现在他的人没了,霍擎已经很久没有管过事情,霍氏集团里现在可以说是没有人坐镇的,家不可一日无主,国不可一日无君。
霍氏集团现在就算是还没有乱起来,离动荡起来也不会远了。
商场如战场,几乎瞬息万变,也不知道霍氏集团到底能不能在这场
动乱里稳住自身。
不说能破后而立,能够维持住自己的现状,就够玄了。
霍氏集团经此一事,前途茫茫。
路乔抬头望向了窗外。
这也算是因果轮回吧。
跟路氏当时的情况有点像。
路乔头抵着车窗玻璃,闭上了眼睛。
也许她手里霍氏集团的股份该尽早的抛售出去了。
这个念头一出,眼前瞬间就晃过了霍宴的脸。
把股份转让给她之后,她第一次参加霍氏集团的股东大会,所有人都在发出反对的声音,都想要赶她出去,霍宴力排众议,不顾所有人的反对,把她留了下来。
他当时说了一句话,不知道为什么,她一直印象深刻。
他说:“她不仅是我霍宴的妻子,更是持有股份的股东,她最有资格留在这里。”
心脏忽然又是一阵抽痛。
路乔捂住心口的位置,重重的揉了几下,也许她的心脏是真的有问题,不然怎么会突然这么难受。

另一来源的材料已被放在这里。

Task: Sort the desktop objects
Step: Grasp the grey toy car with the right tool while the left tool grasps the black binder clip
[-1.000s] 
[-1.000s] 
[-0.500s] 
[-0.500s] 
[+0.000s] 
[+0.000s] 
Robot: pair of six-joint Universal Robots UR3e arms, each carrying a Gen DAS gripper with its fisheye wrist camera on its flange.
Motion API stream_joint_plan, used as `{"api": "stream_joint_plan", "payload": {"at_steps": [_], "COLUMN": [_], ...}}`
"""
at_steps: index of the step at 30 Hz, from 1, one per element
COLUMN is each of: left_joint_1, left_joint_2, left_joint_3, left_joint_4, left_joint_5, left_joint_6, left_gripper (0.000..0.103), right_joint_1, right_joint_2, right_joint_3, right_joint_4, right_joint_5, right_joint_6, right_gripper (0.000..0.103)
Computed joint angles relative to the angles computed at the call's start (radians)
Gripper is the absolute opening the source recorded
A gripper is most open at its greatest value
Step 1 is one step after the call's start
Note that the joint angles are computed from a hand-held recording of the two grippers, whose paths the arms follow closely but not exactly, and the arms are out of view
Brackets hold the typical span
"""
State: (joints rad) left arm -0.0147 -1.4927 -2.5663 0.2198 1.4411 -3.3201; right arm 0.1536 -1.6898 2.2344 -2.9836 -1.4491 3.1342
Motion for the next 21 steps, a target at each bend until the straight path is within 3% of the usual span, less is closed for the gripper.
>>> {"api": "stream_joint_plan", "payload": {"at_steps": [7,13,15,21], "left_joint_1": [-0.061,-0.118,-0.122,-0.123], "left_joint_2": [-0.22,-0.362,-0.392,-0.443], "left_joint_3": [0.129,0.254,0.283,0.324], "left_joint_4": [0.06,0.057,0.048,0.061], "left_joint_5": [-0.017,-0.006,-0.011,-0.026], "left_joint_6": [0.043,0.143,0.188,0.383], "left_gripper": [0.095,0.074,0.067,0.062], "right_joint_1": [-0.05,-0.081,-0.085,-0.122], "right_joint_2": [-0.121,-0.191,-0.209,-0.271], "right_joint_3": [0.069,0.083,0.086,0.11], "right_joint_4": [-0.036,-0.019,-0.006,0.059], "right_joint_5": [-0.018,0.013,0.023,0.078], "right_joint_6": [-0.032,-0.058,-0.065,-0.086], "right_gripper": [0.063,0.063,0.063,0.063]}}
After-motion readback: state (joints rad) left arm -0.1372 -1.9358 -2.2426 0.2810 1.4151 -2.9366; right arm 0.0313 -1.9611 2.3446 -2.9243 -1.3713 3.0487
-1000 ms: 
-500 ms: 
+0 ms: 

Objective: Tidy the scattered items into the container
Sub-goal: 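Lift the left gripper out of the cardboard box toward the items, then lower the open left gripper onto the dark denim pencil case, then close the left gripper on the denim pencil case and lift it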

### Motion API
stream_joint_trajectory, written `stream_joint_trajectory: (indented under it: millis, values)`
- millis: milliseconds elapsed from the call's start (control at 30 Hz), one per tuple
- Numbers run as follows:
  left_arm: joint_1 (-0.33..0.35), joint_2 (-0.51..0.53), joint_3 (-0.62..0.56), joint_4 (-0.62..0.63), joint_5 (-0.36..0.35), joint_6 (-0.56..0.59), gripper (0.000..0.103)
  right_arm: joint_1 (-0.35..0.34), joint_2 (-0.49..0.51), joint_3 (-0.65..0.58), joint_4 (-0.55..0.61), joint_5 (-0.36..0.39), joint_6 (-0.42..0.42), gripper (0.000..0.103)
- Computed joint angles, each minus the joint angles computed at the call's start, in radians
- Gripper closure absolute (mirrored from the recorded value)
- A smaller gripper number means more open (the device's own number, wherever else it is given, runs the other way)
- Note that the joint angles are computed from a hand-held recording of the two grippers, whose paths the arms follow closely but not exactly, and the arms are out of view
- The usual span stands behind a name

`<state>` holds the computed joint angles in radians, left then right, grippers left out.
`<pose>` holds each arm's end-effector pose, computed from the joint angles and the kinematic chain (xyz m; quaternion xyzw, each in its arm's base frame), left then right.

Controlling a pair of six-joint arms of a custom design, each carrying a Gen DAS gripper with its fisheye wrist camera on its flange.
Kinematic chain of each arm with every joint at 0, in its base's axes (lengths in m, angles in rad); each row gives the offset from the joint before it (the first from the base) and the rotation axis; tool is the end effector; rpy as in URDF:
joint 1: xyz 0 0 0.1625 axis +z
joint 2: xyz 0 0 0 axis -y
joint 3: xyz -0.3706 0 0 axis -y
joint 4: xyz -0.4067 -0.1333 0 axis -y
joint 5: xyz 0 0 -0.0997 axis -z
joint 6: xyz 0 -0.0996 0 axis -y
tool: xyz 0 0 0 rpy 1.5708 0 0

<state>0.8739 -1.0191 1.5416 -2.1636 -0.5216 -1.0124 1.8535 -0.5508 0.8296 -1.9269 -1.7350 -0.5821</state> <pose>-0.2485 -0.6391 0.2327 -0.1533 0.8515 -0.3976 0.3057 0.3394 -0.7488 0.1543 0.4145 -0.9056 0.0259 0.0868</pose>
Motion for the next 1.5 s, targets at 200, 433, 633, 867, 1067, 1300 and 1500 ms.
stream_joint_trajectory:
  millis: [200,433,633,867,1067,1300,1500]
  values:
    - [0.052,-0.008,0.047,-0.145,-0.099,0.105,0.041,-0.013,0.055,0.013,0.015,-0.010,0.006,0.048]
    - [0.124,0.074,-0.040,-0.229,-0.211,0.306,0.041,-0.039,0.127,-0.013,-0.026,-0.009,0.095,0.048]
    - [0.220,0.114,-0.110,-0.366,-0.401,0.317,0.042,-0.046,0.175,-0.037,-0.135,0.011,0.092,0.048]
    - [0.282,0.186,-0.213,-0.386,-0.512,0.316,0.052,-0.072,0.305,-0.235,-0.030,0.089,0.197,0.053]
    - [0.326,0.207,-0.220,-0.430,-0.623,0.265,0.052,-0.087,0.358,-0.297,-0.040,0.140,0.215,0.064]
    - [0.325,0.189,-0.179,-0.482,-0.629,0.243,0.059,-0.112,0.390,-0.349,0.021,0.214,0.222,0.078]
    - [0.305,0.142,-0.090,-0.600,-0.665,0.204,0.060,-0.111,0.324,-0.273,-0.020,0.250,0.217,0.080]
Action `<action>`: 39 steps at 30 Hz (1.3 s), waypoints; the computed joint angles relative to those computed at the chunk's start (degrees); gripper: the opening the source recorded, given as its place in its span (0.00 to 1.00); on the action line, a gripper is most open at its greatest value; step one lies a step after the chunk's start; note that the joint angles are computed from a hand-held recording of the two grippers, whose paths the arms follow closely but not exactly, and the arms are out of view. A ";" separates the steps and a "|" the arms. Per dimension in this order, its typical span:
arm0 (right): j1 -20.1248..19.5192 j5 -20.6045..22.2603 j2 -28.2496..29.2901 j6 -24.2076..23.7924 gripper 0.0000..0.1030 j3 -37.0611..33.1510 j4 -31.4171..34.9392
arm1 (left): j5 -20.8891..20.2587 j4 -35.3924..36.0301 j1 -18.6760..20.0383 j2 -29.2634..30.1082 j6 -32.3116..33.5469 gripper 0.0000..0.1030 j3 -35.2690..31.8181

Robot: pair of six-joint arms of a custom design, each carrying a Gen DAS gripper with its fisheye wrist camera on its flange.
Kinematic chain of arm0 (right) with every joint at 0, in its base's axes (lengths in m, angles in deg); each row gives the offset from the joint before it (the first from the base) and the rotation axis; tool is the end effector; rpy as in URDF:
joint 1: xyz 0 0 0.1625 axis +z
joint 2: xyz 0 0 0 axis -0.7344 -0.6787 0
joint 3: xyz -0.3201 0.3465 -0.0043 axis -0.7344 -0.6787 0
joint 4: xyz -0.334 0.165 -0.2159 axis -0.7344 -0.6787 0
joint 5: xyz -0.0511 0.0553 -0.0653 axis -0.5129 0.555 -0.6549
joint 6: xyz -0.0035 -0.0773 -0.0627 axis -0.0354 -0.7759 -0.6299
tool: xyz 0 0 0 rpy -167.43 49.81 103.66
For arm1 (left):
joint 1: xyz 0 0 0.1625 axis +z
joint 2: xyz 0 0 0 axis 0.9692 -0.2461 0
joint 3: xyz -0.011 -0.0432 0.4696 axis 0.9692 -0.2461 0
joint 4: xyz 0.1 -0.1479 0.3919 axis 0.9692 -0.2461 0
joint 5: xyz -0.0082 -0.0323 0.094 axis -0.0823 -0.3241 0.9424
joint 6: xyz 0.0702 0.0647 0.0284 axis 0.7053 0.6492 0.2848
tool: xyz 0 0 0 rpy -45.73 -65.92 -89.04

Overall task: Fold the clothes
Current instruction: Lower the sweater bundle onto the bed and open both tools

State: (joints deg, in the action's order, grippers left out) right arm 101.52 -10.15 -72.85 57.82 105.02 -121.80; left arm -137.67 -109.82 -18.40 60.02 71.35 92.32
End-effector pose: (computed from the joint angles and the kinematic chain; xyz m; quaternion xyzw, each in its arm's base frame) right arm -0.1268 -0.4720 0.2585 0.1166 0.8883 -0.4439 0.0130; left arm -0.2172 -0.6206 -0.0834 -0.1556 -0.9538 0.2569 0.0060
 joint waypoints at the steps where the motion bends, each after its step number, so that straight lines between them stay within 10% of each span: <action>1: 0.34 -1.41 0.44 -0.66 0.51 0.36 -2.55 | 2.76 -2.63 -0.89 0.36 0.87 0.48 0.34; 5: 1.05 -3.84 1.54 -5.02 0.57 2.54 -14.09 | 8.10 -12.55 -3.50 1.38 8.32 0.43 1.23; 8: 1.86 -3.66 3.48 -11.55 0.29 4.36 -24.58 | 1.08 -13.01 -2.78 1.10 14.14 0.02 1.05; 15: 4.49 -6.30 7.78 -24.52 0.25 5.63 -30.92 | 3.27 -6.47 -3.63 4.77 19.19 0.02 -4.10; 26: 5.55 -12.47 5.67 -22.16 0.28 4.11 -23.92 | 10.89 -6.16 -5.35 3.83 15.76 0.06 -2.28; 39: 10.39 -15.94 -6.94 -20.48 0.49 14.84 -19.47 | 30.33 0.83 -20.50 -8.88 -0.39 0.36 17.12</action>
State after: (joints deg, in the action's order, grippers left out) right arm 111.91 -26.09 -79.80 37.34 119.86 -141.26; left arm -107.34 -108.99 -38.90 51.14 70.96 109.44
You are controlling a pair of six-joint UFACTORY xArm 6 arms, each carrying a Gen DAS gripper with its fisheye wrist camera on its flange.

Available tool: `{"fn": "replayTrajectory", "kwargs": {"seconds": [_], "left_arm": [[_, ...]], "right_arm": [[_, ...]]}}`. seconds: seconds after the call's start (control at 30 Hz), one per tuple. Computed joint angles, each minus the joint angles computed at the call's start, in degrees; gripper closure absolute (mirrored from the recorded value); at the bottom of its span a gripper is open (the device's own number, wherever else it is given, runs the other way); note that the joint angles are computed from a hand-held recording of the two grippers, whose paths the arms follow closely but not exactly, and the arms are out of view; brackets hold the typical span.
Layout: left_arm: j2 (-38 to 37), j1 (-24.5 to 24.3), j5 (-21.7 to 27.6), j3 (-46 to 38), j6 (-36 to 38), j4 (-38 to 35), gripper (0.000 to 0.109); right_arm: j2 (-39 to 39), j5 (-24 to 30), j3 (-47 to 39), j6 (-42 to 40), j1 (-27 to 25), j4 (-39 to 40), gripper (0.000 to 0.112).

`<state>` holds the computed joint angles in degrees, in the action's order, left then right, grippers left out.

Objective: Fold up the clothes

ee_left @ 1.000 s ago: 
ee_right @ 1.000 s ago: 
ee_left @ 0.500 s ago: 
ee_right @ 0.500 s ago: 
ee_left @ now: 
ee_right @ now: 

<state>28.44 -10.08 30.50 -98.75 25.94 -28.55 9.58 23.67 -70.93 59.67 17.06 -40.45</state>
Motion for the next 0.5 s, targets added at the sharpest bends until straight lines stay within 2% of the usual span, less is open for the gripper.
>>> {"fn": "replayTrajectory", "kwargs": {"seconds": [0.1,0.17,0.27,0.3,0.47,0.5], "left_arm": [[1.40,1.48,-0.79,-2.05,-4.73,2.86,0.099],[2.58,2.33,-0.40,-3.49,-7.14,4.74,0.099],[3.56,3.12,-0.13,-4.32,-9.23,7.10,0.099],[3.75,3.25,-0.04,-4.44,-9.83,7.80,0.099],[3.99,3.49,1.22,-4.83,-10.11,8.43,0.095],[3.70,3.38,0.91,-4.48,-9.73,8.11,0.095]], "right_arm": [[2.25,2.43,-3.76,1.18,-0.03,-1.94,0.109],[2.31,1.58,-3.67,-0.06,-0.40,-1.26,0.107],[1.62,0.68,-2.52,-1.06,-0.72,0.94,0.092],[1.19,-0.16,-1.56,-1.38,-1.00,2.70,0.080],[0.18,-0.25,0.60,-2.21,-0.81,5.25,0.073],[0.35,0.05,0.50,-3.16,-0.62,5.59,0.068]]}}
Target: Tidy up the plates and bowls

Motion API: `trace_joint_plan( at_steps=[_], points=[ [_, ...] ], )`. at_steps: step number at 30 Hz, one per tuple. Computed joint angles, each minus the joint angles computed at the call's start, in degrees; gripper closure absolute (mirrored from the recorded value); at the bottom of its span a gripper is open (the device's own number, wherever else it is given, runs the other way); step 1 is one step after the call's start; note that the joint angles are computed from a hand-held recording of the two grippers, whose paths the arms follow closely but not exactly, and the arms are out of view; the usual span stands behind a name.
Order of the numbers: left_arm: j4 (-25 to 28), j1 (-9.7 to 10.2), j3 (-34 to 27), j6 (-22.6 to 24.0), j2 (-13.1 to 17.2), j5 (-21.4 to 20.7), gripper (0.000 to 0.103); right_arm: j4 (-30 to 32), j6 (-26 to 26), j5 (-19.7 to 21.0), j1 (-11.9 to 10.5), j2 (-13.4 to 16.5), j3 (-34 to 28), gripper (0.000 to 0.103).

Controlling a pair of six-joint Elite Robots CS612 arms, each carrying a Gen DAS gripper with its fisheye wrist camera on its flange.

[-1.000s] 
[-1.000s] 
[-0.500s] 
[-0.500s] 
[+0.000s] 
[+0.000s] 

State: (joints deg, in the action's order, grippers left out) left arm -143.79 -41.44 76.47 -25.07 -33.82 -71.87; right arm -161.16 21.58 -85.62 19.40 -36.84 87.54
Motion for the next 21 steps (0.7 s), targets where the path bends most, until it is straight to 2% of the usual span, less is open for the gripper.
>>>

她皱了眉头,车子经过了一处巨大的广告牌,霍宴的影子清晰的映在车窗玻璃上,两三秒的时间,稍纵即逝。
……
如同路乔猜测的那样,霍氏集团经历了一场极大的动荡。
在锦城屹立的一头巨兽,如今没有人驾驭,虽然不至于直接摇摇欲坠,但是也很危险了。
这个时候霍氏夫妇却不在国内坐镇,反而去了国外。
司韵安眼含着泪说,要带着儿子回家。
理由无法让人挑剔,但是商场上没有人会因为理由有多让人感动,就放过一块都摆放到餐桌上,任人宰割的肥肉。
在不少人眼里,霍氏集团这次恐怕是真的完了。
连路乔也同样是这么认为。
她是深处在漩涡当中的人,对这方面的感触尤为深刻。
内忧外患,却连一个出来稳住场面的人都没有,
不乱,都对不起这天时地利人和的优势。
霍氏大厦一日日的堆砌起来,历经了无数风风雨雨,都依旧强大的不可撼动。
可现在不过短短几天的时间,大厦将倾。
不少人都生出了兔死狐悲之感。
上班路上,听着广播里专家对霍氏现状的揣测,正巧就路过了霍氏集团大楼,路乔不知道是有意的,还是无意的,转眸朝外边看了一眼。
旋即微微一怔。
曾经多气派的地方,现在看上去竟然有几分萧条。
十字路口,红灯,车子停下,路乔的视线就一直落在霍氏集团的大楼外。
她的眼神很好。
看到了两三个人抱着箱子从里边走了出来。
如果放在以前,她会以为是被霍氏集团解雇。
但是现在看见他们的神情,并没有被解雇的苦闷,甚至还说说笑笑的,隔着这么远,她都能清楚的感受到几个人之间散发出来的那种愉悦气氛。
这不是突然丢了工作的人该有的反应,路乔猜这几个人应该是被霍氏集团的对头挖走了,主动辞职离开的。
路乔闭了闭眼睛,手指重重在太阳穴上点了点。
良禽择木而栖,这其实没有什么错。
毕竟任何人都有选择对自己来说更好的生活的自由。
但是在这个比较特殊的时候,做出这样的选择,未免有种霍氏人走茶凉的感觉。
车内的车载广播在放着一首老歌,当年曾经风靡一时,也是她很喜欢的一首歌。
充满了过去回忆的一首歌里,有谁的声音在耳边响起,“霍氏以后肯定会更加强大,乔乔,你要相信我,等到你嫁给我的时候,我送给你一个强大的无人能够比肩的商业帝国,你就是那座商业帝国里唯一的皇后。”
声音穿越了时光而来,显得飘渺遥远,像是梦一场
。
这几天她总是有这样的错觉,总是会做这样的梦。
那个人不在了,但是出现在她身边的频率,比以前要多得多。
几乎无时无刻不叫她想起他。
路乔忽然睁开了眼睛,“王叔,我们不去酒店了,掉头,回家。”
眼底涌动着墨色的海水,暗潮汹涌。
司机把着方向盘,透过车内的倒车镜看着路乔问:“可是您不是已经跟人约好了,要去谈事情吗?”
“不用了,我忽然又不想谈了,我们回去吧。”
……
车子掉头折返回去中途,路乔跟约好的人打了电话,和人赔礼道歉。
也是朋友介绍的,挺客气的,人没有怎么为难她,甚至还安慰了她几句,说一切都会好的,劝她早点从霍宴出事的阴影里走出来。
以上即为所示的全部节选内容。